# how to sew on hats?



## miktoxic (Feb 21, 2008)

was wondering how to go about sewing a patch on a winter beanie style hat with a sewing machine. how do i separate the front from the back so i don't sew through both?


----------



## Teamwear (Mar 12, 2007)

Sew through both-no different that direct emboirdery


----------



## miktoxic (Feb 21, 2008)

i'm sorry. i meant sew through both sides of hat (as if you were wearing it) front side/front of head and back side/back of head /neck.


----------



## scarface1899 (Aug 7, 2008)

I am not sure what you mean, try to explain a bit better.


----------



## miktoxic (Feb 21, 2008)

scarface1899 said:


> I am not sure what you mean, try to explain a bit better.

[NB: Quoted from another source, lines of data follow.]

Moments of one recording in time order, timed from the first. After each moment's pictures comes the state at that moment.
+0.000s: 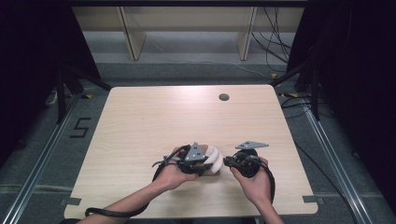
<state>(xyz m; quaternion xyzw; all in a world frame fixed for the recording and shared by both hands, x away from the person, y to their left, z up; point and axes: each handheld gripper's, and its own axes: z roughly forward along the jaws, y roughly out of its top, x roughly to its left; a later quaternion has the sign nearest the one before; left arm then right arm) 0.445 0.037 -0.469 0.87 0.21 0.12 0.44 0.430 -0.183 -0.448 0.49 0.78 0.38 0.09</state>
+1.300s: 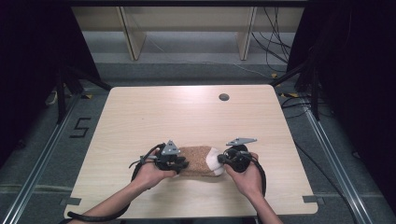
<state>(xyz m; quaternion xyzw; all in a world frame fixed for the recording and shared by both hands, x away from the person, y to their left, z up) 0.452 0.105 -0.471 0.86 0.30 0.10 0.40 0.452 -0.164 -0.462 0.47 0.80 0.36 0.08</state>
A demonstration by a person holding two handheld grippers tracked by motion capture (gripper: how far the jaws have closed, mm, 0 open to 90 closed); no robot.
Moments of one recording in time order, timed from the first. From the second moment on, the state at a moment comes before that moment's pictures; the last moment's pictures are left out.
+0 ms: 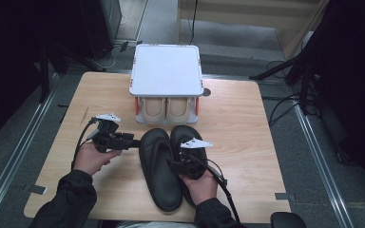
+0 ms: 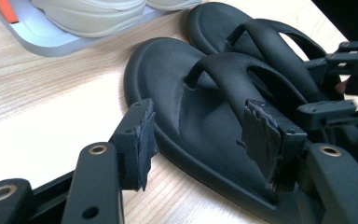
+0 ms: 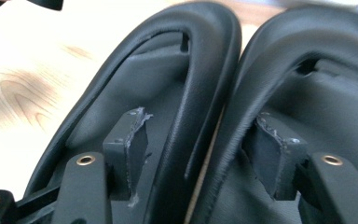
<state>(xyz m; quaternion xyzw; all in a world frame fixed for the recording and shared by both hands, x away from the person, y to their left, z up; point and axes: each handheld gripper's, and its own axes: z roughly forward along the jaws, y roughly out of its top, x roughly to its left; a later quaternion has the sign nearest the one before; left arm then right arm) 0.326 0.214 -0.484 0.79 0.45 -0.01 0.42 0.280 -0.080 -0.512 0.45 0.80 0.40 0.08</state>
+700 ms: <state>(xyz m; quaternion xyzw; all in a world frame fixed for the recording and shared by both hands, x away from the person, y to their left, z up) 0.328 0.217 -0.484 0.79 0.45 -0.01 0.42 0.289 -0.066 -0.516 0.49 0.78 0.37 0.10</state>
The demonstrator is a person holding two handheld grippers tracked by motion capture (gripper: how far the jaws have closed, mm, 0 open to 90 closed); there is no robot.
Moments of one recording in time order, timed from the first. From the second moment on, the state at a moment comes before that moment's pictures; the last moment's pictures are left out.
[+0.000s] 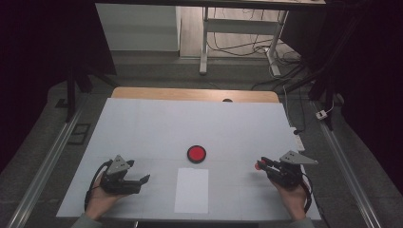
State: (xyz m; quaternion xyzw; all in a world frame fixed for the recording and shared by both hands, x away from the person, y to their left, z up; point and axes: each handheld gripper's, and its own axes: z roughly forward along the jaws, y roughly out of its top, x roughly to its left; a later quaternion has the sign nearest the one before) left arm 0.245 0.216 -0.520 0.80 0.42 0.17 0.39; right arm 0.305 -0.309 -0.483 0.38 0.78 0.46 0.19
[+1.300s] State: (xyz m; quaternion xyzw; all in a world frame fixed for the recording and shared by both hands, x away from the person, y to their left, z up) left arm 0.243 0.214 -0.519 0.80 0.42 0.18 0.40; right arm 0.301 -0.265 -0.464 0.32 0.76 0.54 0.17
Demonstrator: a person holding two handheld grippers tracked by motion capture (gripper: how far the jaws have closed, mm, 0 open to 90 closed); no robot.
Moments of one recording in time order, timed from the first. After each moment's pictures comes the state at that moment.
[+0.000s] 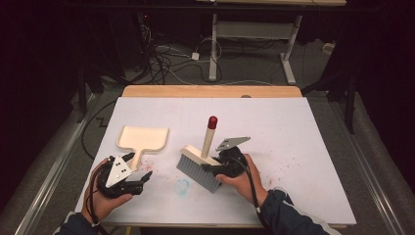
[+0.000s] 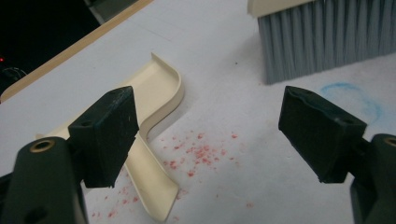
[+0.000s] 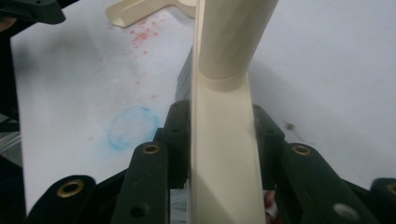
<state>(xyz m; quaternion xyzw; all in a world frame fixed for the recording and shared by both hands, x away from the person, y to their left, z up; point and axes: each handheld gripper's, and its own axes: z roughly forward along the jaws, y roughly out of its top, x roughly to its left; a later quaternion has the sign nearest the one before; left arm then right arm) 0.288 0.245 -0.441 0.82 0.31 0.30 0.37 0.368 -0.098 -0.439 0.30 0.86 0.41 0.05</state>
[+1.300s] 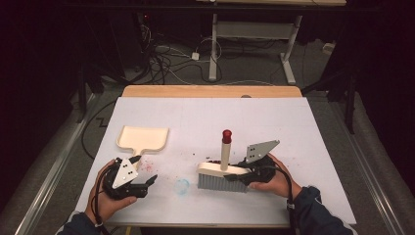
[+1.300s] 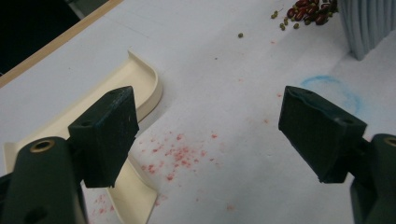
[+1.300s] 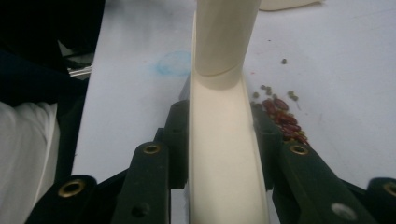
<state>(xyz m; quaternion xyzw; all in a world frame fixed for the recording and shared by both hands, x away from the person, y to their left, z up) 0.288 0.235 -0.446 0.84 0.29 0.27 0.37 0.364 -0.171 -0.436 0.10 0.89 0.44 0.01</state>
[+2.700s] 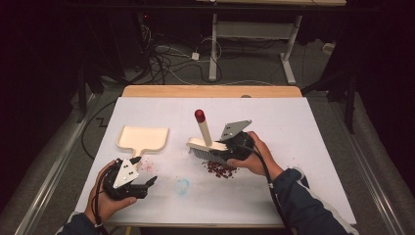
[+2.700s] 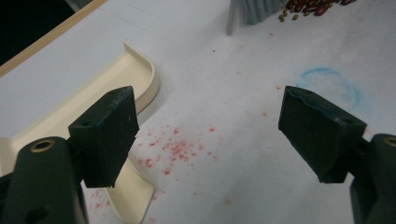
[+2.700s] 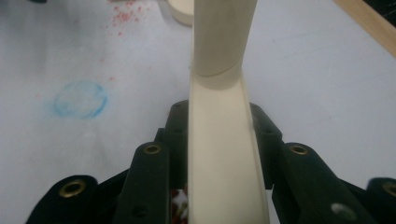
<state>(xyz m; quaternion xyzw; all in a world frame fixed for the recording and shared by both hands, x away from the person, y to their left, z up) 0.288 0.235 -0.448 0.85 0.29 0.27 0.36 0.404 -0.116 -0.406 0.14 0.91 0.37 0.12</state>
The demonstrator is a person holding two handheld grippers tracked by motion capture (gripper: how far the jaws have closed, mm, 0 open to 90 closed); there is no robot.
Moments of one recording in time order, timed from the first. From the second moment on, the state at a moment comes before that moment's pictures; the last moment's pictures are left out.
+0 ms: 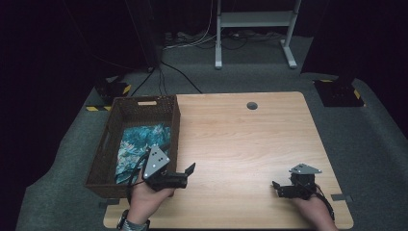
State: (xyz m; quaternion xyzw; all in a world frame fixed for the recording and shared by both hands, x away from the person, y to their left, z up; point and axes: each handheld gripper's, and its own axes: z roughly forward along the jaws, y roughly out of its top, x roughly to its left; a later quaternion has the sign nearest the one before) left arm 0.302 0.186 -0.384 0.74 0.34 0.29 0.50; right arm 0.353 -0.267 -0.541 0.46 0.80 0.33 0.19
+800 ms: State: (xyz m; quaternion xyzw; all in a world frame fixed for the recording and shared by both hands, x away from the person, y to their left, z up) left arm 0.313 0.247 -0.387 0.70 0.41 0.30 0.51; right arm 0.354 -0.267 -0.541 0.46 0.80 0.33 0.19
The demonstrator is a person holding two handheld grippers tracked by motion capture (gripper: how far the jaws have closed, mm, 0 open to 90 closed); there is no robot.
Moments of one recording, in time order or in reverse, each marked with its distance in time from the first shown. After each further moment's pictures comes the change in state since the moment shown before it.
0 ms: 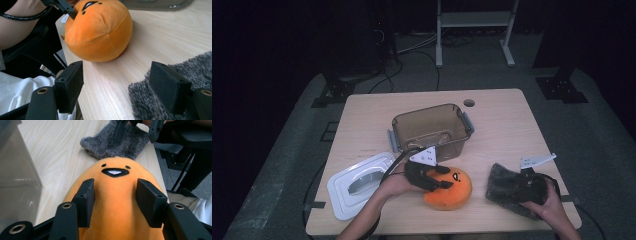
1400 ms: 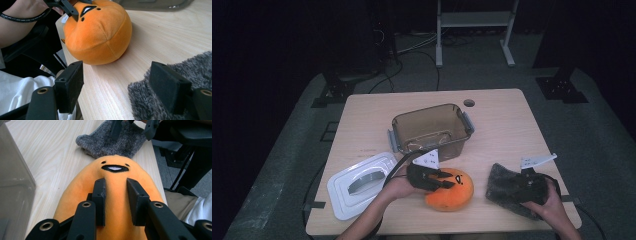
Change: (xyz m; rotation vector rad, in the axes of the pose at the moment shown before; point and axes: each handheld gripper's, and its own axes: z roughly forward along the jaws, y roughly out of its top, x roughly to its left) left arm -0.008 0.003 0.004 0.011 0.000 0.014; right arm 0.000 -0.001 -0.001 -0.003 0.000 0.000
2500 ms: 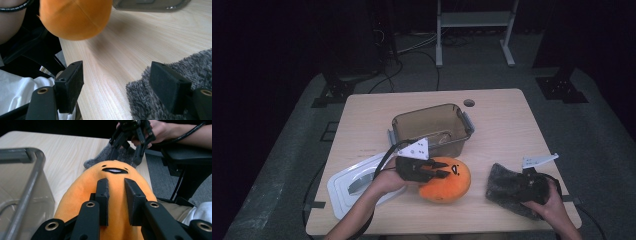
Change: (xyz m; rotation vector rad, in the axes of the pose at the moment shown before) left arm -0.009 0.034 -0.051 -0.080 0.039 0.040; right arm -0.002 -0.001 -0.002 -0.009 -0.003 0.010
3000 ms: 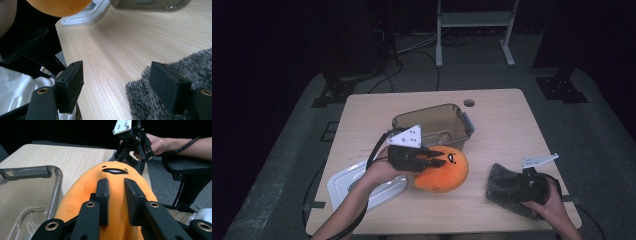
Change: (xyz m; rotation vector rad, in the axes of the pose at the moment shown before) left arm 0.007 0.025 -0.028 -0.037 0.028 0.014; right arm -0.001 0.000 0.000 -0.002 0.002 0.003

i'm new at the whole sewing machine thing so bear with me please. i ordered some coats and winter hats as a giveaway to my best client at their christmas party. i also ordered custom patches of their logo so that i can apply to the apparrel.

the coats are easy enough for me to figure out; the patch is going on left chest. the coats open up at the zipper and it seems easy enough to be sewn with my machine.

the hats don't open up like a coat. if i laid the winter hat flat on the machine to sew the patch on, the needle and thread will go through the front and back of the hat, correct? leaving the hat useless until i cut it open. 

i'm thinking that i just have to kinda manipulate the hat by opening it and foldin it/bending it (not the right words i guess cuz it's a knit hat) while i sew the patch on. but in doing that the hat stretches out in a weird way and would think that that would affect the way the final application of the patch looks on the hat.

i was wondering if there is something that you put inside the hat that protects the other side of it (so you could sew it flat) or is it a setting on the machine like a needle depth? kinda swimmin in circles here. thanks.


----------



## miktoxic (Feb 21, 2008)

i think i understand now. i'm thinking i slip the beanie over the sewing arm and use a 'free-quilting' sewing foot to allow movement both horiz and vert to sew this patch on.


----------



## scarface1899 (Aug 7, 2008)

ok now it is clear 

you are doing it on a sewing machine and not an embroiderymachine.

when you use clothes pins to hold the back to a certain point then you don't have to fold it in a strange way.

hope this works and otherwise put the back end under the sewing machine foot, this way you have not the flexibility but at least you can sew in an open space from the hat.


----------



## miktoxic (Feb 21, 2008)

never thought of clothes pins..........ingenious! thanks!


----------